Posted Mar 01, 2012 07:20 am CST
The ABA Commission on Ethics 20/20 is still undecided on whether it will make any recommendation that nonlawyers be allowed to have some form of limited ownership interest in U.S. law firms.
In recent months, the commission’s work on the issue has focused on what the substance of such a recommendation might be. On Dec. 2, the commission released a discussion paper (PDF) on alternative law practice structures, or ALPS, that outlines one possible approach to nonlawyer ownership but does not amount to an actual recommendation.
The commission also posted initial draft proposals (PDF) on choice-of-law issues affecting fee-sharing when law firms operating in multiple jurisdictions are governed by different rules on nonlawyer ownership.
The commission is asking for comments on both documents by Feb. 29 (comments may be sent to senior research paralegal Natalia Vera at firstname.lastname@example.org).
But after a lengthy discussion at a commission meeting during the ABA Midyear Meeting in New Orleans, it became evident there is no clear consensus among commission members on whether to bring any recommendation to the association’s policymaking House of Delegates. Such a resolution would call for revisions to the ABA Model Rules of Professional Conduct to permit nonlawyers to hold limited ownership interests in law firms.
“It’s very hard to predict, and I’m not a betting man,” said Theodore Schneyer, a law professor emeritus at the University of Arizona who is one of the commission’s ALPS working group co-chairs. The other co-chair is George W. Jones Jr., a Washington, D.C.-based partner at Sidley Austin.
The question facing the commission is whether to propose revisions to the Model Rules that would create the possibility of major changes in the ownership structure for U.S. law firms. Reflecting the larger debate on the issue, some commission members support the concept of limited nonlawyer ownership as recognition of the changing nature of law firms as business and professional entities. Other members, however, have expressed concern about the impact on the internal operations of law firms and how they would be regulated.
Alternative law practice structures currently are prohibited in every U.S. jurisdiction except the District of Columbia. They are becoming more common, however, in foreign jurisdictions, notably the United Kingdom, Canada and Australia. American law firms doing business overseas are in a quandary over how to balance the more permissive rules on business structures in other countries and the more restrictive regulations in U.S. jurisdictions.

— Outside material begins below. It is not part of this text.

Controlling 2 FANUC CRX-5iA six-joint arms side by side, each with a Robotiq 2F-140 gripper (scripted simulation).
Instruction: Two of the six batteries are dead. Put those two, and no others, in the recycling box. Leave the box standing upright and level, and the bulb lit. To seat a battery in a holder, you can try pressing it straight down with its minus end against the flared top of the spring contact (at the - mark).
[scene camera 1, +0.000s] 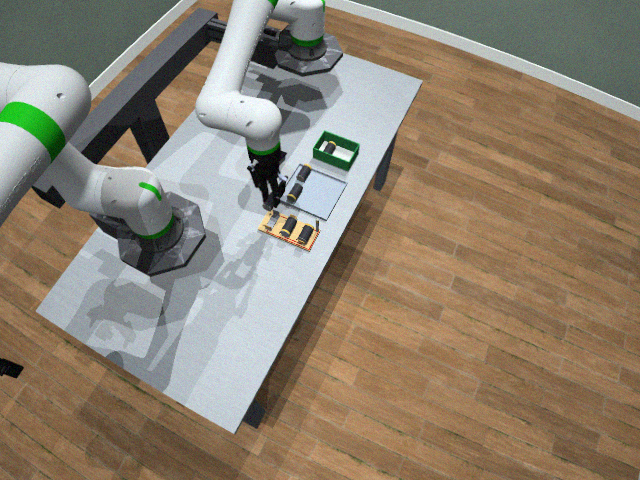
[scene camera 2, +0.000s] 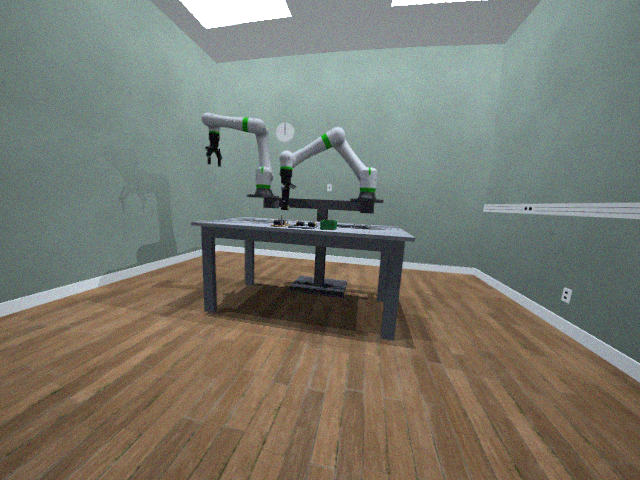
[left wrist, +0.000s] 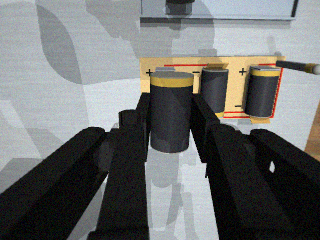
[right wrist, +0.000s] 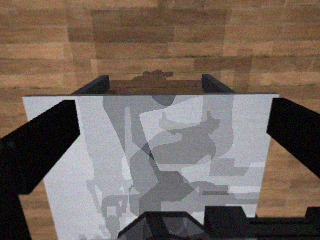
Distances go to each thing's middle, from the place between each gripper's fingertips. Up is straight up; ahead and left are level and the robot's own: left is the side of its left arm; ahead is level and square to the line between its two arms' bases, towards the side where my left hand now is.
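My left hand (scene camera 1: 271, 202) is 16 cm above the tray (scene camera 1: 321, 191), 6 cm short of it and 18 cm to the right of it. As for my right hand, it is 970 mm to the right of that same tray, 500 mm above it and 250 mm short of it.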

“We can’t ignore what happened in the U.K. and Australia,” said Carolyn B. Lamm, the Washington, D.C.-based partner at White & Case who appointed the commission when she was ABA president in 2009. In those countries, she said, demands by consumer groups opened the door to increased legislative regulation of law firms.
“Does the ABA want to abdicate leadership because an issue is too tough, and leave it to legislatures and the courts? No,” Lamm said.
But to some early opponents, ALPS sounds a lot like multidisciplinary practice, which the House of Delegates rejected about a decade ago.
“You call it ALPS; I call it a mountain too far,” Lawrence J. Fox told the commission at an earlier public hearing. Fox, a Philadelphia-based partner at Drinker Biddle & Reath, helped lead the fight against the earlier proposal to amend the Model Rules to allow multidisciplinary practice. “This amounts to MDP,” he said, “and I thought those culture wars were over in the early 2000s. I think this proposal should be tabled, gracefully.”
Some members said proposing even limited nonlawyer ownership might be premature. Commission co-chair Michael Traynor was among those who suggested it might be more appropriate for the commission to issue a white paper. Traynor of Berkeley, Calif., is a past president of the American Law Institute. The commission’s other co-chair, Jamie S. Gorelick, is a partner at Wilmer Cutler Pickering Hale and Dorr in Washington, D.C.
The District of Columbia permits lawyers to share a management or financial interest, or both, with nonlawyers in entities that are limited to providing legal services. The approach articulated in the commission’s discussion paper would largely follow the District of Columbia model, but it would go beyond it in two key ways:
• Lawyers in a firm would retain controlling voting rights and financial interests in the firm.
• Lawyers would make reasonable efforts to establish a nonlawyer’s professional integrity before that person may gain a financial interest in the firm.